Everything from the line with "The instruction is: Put" to the end of the data below, both lines included, should be transcribed exactly; please omit the pictures.

(Dataset extract begins)

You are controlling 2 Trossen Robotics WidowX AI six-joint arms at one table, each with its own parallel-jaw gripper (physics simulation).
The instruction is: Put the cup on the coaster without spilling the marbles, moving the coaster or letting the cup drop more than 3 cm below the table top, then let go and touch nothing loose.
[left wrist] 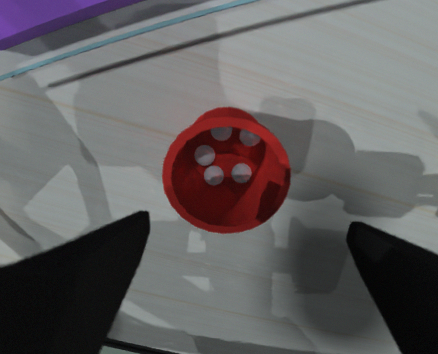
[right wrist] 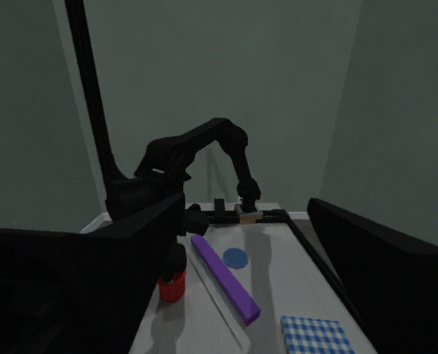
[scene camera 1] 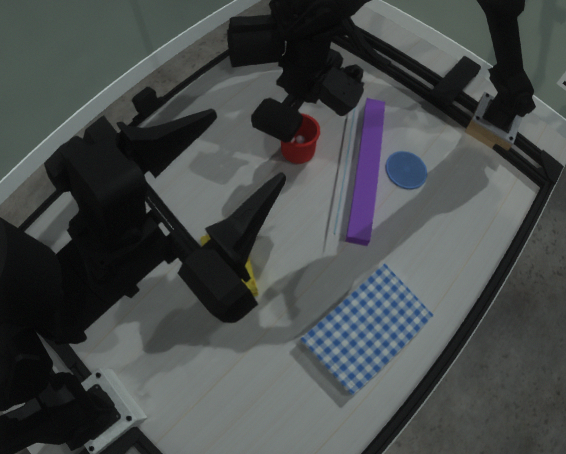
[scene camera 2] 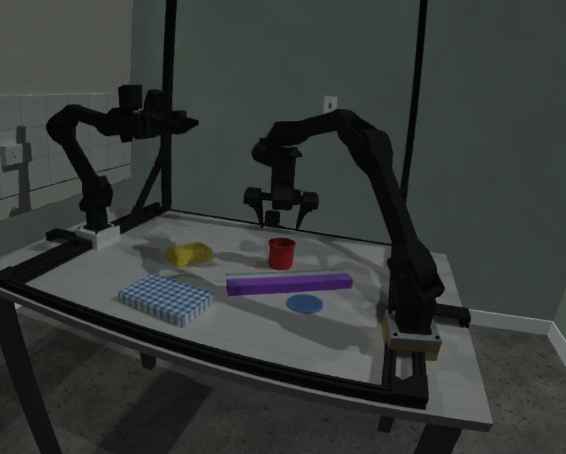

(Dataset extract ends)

[Output of the task]
The instruction is: Put the cup on the coaster without spilling the marbles, moving the coaster or letting the cup drop more than 3 cm below the table top, then let go and touch nothing loose.
[left wrist] 
[right wrist] 
[scene camera 1] 
[scene camera 2] 

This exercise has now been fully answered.